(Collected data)
-.-.-
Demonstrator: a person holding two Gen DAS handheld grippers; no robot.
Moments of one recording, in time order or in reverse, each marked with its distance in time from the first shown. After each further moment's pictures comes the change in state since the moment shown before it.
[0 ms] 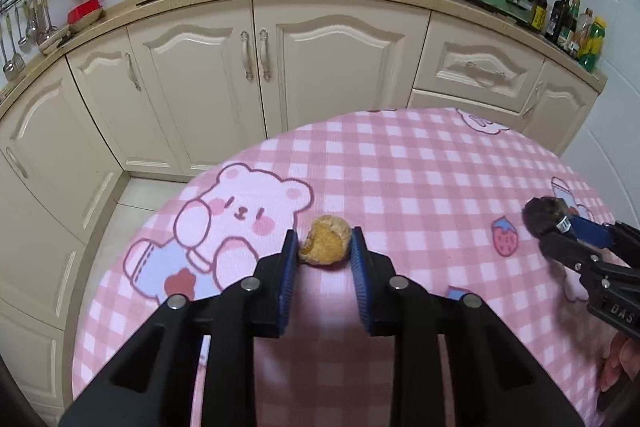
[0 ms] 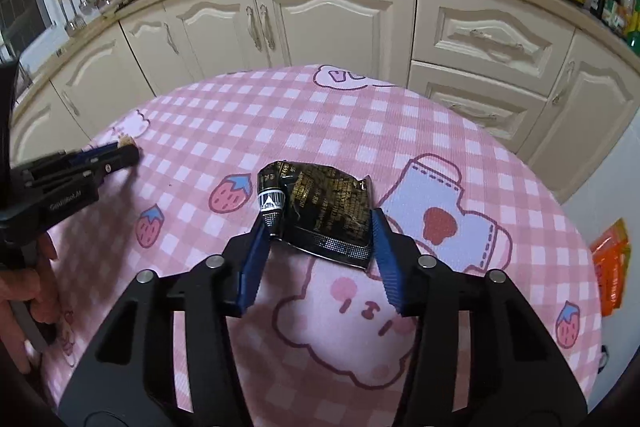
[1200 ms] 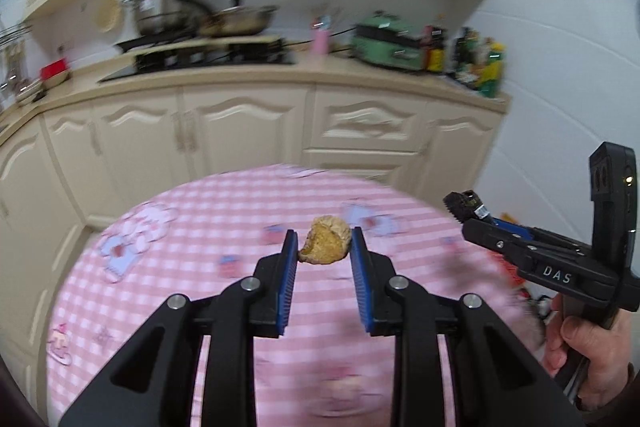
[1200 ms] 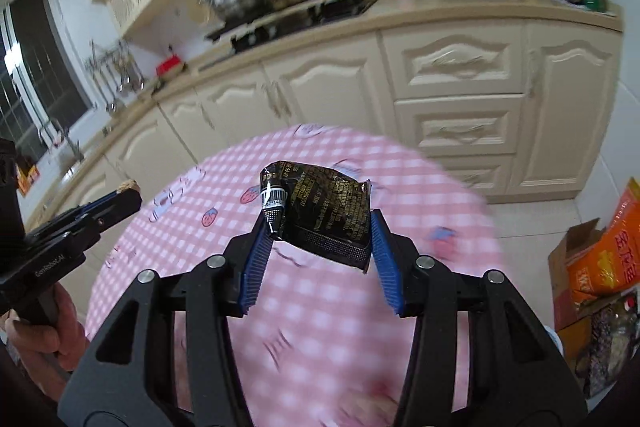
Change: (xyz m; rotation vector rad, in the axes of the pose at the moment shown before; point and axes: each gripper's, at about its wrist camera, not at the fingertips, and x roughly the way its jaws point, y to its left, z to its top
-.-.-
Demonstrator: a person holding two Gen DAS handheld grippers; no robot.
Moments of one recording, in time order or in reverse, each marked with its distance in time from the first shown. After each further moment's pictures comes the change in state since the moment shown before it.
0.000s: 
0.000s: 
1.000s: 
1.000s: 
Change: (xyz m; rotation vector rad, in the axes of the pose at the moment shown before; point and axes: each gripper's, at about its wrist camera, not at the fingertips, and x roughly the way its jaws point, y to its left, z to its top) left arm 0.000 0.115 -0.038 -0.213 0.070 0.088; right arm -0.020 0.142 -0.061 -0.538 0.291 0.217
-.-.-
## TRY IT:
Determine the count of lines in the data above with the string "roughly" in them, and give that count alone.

## RESULT FOR THIS EXERCISE:
2